Task goal: Give back the listing word for word, from top to bottom.

Source data:
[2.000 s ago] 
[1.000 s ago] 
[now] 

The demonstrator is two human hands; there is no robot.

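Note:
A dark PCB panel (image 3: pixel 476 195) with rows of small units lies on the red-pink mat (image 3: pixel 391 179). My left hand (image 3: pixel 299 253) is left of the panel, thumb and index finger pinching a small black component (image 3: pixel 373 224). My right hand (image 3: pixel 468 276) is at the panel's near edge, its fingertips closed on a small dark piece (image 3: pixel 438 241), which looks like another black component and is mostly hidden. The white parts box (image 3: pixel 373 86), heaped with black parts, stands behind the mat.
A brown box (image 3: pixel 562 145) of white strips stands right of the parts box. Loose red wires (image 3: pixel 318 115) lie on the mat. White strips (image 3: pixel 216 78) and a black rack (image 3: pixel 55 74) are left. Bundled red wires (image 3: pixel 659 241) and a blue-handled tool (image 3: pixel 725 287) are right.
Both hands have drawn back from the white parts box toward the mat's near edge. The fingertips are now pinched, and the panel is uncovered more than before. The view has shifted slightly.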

Output below:
[2.000 s ago] 
[1.000 s ago] 
[now] 

The demonstrator is two human hands; there is no robot.

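Note:
A dark PCB panel (image 3: pixel 476 195) with rows of small units lies on the red-pink mat (image 3: pixel 391 179). My left hand (image 3: pixel 299 253) is left of the panel, thumb and index finger pinching a small black component (image 3: pixel 373 224). My right hand (image 3: pixel 468 276) is at the panel's near edge, its fingertips closed on a small dark piece (image 3: pixel 438 241), which looks like another black component and is mostly hidden. The white parts box (image 3: pixel 373 86), heaped with black parts, stands behind the mat.
A brown box (image 3: pixel 562 145) of white strips stands right of the parts box. Loose red wires (image 3: pixel 318 115) lie on the mat. White strips (image 3: pixel 216 78) and a black rack (image 3: pixel 55 74) are left. Bundled red wires (image 3: pixel 659 241) and a blue-handled tool (image 3: pixel 725 287) are right.
Both hands have drawn back from the white parts box toward the mat's near edge. The fingertips are now pinched, and the panel is uncovered more than before. The view has shifted slightly.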

This output is complete.